Member of the House of Assembly for Placentia-St. Mary's
- In office 1848–1852 Serving with Ambrose Shea
- Preceded by: John Dillon Simon Morris
- Succeeded by: George James Hogsett Ambrose Shea
- In office 1855–1860 Serving with Michael John Kelly (1855–1859) George James Hogsett (1855–1860) J. W. English (1860–1860)

Personal details
- Born: 1811 Ireland
- Died: April 26, 1883 (aged 71–72) St. John's, Newfoundland Colony
- Spouse: Elizabeth Troy

= John Delaney (meteorologist) =

Newfoundland meteorologist and politician

John Delaney (1811 – April 26, 1883) was an Irish-born civil servant, meteorologist and political figure in Newfoundland. He represented Placentia and St. Mary's in the Newfoundland and Labrador House of Assembly from 1848 to 1852 and from 1855 to 1860 as a Liberal.

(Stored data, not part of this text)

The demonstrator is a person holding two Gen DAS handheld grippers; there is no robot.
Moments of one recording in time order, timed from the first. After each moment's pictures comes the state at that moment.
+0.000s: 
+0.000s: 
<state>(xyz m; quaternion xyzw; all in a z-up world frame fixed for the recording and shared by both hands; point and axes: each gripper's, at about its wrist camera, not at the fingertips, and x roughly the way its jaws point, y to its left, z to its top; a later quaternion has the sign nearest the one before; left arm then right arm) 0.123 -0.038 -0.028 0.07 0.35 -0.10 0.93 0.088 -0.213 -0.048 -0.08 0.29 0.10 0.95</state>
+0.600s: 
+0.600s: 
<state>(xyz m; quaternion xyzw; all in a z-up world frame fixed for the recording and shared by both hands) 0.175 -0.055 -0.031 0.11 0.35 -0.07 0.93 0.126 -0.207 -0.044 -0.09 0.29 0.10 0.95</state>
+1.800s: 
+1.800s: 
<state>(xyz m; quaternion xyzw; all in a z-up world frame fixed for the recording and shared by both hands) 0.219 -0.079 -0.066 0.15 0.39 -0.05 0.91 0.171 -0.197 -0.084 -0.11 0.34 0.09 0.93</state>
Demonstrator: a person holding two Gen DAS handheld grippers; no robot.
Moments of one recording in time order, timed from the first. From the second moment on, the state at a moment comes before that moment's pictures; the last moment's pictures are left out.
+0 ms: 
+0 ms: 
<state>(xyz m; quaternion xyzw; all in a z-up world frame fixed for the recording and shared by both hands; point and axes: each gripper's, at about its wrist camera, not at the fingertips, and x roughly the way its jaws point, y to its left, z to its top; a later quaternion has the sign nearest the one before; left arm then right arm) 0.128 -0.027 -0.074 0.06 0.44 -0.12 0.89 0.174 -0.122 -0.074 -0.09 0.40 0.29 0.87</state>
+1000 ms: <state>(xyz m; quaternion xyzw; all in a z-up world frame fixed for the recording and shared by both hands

He married Elizabeth Troy, the sister of Father Edward Troy, before coming to St. John's in 1831. Delaney was door-keeper for the House of Assembly from 1835 to 1843. In 1852, he was named keeper of the House of Assembly and, in 1853, surveyor of roads. He played an active role in the passing of the Postal Act in 1851. Delaney was defeated when he ran for reelection in 1852. In 1860, he was named postmaster general; Delaney improved mail service in Newfoundland, introducing delivery to all parts of the island and door-to-door delivery in St. John's. From 1857 to 1864 and from 1871 to 1873, Delaney, with assistance from his sons, recorded weather observations at St. John's and submitted them to the Smithsonian Institution as part of a record of North American climate. He also established six weather stations staffed by volunteers to record weather data to the Meteorological Office of Canada. In 1873, he was named a fellow of the Royal Meteorological Society. Delaney died in St. John's in 1883.